KABUL/BERLIN. Immerhin eines scheint in dem makaberen Verwirrspiel um die Geiselnahmen der beiden deutschen Ingenieure Rüdiger D. und Rudolf B. noch sicher: Rudolf B. lebt. Bisher hat dies zumindest noch niemand angezweifelt. Auch der Taliban-Sprecher Kari Mohammed Jussuf Ahmadi behauptete, eine der am Wochenende von den Taliban als tot gemeldeten deutschen Geiseln und vier mitgefangene Afghanen seien noch am Leben. Voraussetzung für ihre Freilassung sei die Entlassung von zehn Taliban-Kämpfern aus afghanischer Haft.

Doch ob die Geiseln überhaupt in Händen der Taliban sind, ist weiter unklar. Womöglich wurden sie auch Opfer einer Stammesfehde. Ziel der Entführung war Medienberichten zufolge der wohlhabende Geschäftsmann Eshak Nursai, den sie zu einem Bauprojekt begleitet hätten. Nursai sei wieder in Freiheit und habe ausgesagt, dass Rüdiger D. zu Beginn der Entführung bei einem Marsch in die Berge zusammengebrochen sei. Kurz darauf hätten die Geiselnehmer auf die am Boden liegende Geisel geschossen.
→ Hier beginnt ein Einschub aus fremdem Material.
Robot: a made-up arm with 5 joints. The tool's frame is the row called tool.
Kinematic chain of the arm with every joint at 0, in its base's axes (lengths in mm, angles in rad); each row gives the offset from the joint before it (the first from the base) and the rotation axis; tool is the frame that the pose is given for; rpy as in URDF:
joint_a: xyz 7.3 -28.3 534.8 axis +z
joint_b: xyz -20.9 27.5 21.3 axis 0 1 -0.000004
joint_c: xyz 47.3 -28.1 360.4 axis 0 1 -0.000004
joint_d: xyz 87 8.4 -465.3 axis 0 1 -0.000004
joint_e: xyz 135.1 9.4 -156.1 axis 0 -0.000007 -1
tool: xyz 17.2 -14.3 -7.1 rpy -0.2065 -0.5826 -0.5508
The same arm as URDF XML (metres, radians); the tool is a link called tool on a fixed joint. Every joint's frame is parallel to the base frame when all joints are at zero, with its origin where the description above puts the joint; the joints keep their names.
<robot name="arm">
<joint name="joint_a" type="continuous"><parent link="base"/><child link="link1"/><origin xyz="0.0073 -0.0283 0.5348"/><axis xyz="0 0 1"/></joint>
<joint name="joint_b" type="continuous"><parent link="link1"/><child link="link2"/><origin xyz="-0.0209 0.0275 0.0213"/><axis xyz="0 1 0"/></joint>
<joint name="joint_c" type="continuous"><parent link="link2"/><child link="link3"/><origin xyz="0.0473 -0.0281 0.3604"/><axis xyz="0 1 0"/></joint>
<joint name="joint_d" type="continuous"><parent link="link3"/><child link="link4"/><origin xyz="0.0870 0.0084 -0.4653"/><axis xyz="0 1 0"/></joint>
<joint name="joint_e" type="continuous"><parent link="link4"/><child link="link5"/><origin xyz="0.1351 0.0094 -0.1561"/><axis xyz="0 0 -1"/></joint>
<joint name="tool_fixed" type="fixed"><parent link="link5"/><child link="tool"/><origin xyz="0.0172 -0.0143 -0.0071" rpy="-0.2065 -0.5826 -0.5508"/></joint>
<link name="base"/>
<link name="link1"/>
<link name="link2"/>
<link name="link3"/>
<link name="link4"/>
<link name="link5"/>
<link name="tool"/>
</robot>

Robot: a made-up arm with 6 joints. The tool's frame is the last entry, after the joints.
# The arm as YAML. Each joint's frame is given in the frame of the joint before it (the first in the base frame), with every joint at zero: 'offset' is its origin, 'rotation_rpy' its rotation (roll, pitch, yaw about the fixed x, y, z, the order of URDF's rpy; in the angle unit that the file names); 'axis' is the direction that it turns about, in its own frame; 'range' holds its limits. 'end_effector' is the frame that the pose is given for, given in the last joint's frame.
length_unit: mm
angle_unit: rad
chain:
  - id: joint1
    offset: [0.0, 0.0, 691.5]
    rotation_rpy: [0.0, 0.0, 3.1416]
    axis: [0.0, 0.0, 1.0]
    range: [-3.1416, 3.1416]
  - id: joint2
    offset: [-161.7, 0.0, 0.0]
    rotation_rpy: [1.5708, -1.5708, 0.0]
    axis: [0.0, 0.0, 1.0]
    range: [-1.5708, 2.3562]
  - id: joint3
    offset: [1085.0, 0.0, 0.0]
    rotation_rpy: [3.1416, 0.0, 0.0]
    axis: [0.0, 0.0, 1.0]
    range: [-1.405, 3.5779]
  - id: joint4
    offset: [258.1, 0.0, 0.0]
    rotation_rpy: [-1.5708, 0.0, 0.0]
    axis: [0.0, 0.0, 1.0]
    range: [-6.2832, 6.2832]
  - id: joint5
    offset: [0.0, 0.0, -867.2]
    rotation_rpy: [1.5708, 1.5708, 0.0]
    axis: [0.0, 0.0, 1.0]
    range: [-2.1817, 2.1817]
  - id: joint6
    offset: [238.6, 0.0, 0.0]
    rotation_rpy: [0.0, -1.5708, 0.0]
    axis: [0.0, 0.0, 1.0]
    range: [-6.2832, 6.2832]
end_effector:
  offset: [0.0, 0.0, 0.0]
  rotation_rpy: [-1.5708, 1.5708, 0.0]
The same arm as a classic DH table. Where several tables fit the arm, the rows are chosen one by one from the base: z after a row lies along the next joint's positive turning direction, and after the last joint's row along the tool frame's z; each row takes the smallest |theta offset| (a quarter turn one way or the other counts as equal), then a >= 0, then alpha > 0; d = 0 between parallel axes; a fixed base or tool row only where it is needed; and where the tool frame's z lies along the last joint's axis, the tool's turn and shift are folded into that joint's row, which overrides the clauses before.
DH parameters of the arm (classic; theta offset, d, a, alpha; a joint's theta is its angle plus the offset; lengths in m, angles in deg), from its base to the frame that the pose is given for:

Auch der EU-Gesandte für Afghanistan, Francesc Vendrell, betonte, die Behörden seien nicht überzeugt, dass die Vermissten tatsächlich in den Händen der Taliban seien. Die Polizei hat angedeutet, dass die fünf von einer kriminellen Gruppe festgehalten werden könnten. Die afghanische Botschafterin in Deutschland, Maliha Zulfacar, sagte dem Bayerischen Rundfunk (BR), es gebe Chancen, das Leben von Rudolf B. zu retten, da der Mann nicht den Taliban, sondern einem örtlichen Stamm in die Hände gefallen sei. In den vergangenen Tagen habe es zahlreiche Gespräche mit einflussreichen Stammesfürsten der Region, mit örtlichen Machthabern und anderen Vermittlern gegeben. Mit diesen Leuten seien Verhandlungen eher möglich als mit den Taliban.

Diese verlängerten wiederum das Ultimatum für 23 seit Donnerstag entführte Südkoreaner. Es läuft heute um 16.30 Uhr aus. Bis dahin soll die afghanische Regierung 23 Taliban-Häftlinge freilassen - ansonsten drohen die Geiselnehmer mit der Tötung der Südkoreaner.

Das Geiseldrama wurde bei der afghanischen Bevölkerung gestern überdeckt vom Tod des sehr beliebten ehemaligen Königs Mohammed Sahir Schah. Er starb im Alter von 92 Jahren in Kabul. In die Stadt war er 2002 nach 29 Jahren im italienischen Exil zurückgekehrt, um dort seine letzten Jahre als einfacher Bürger zu verbringen. Sahir Schah regierte Afghanistan von 1933 bis 1973.